■ EXERCISE DESCRIPTION ■
Each line of the listing that contains "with" should be found and copied.

■ INFORMATION PROVIDED ■
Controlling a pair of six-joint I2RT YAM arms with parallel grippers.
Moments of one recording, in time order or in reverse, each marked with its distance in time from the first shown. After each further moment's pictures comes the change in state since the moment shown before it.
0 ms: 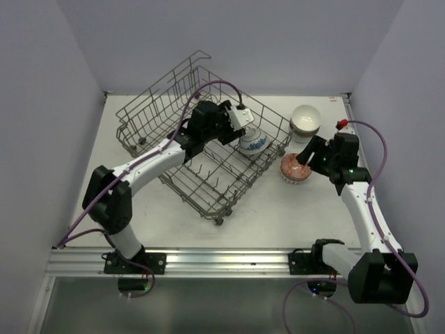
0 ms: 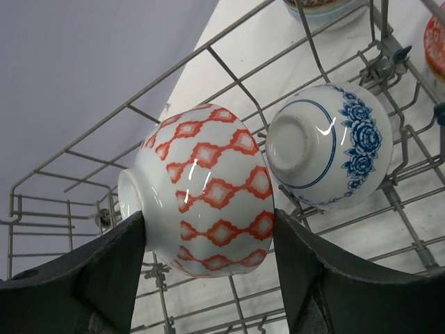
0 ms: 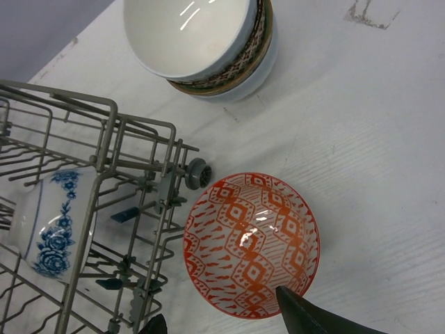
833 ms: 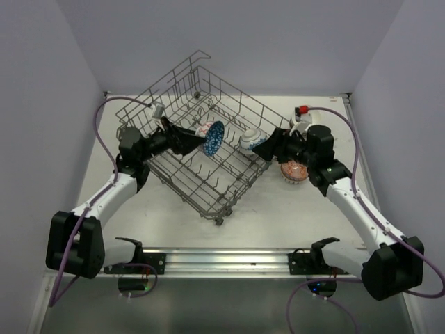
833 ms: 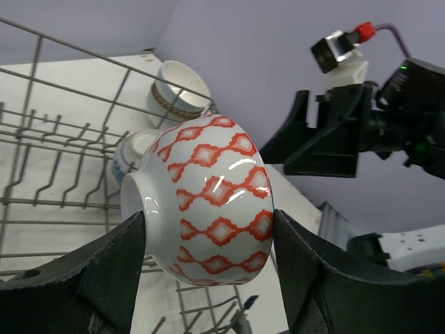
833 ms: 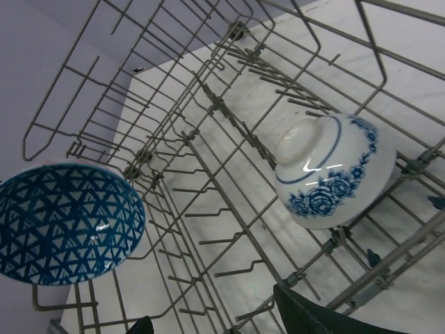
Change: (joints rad) left arm 0.438 -0.461 -0.645 0.642 0.672 -1.244; right arm 0.317 0.031 0.023 0.346 -0.290 0.075
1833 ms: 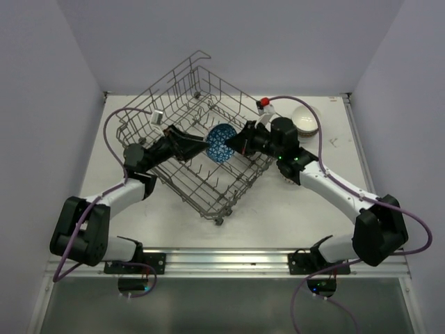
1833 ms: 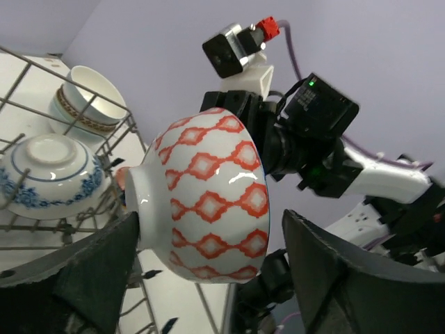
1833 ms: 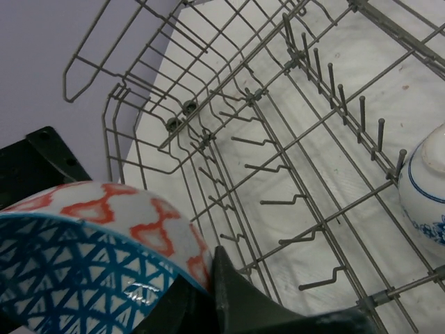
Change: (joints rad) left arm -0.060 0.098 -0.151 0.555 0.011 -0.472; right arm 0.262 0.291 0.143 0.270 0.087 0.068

■ EXERCISE OUTPUT ■
Controlling a pair of six-joint I2RT YAM arms with parallel grippers.
Moments of one recording, in time order or in reverse, each marked with its distance in time from the first shown. After each further moment's pictures comes the change in state since the moment shown before it.

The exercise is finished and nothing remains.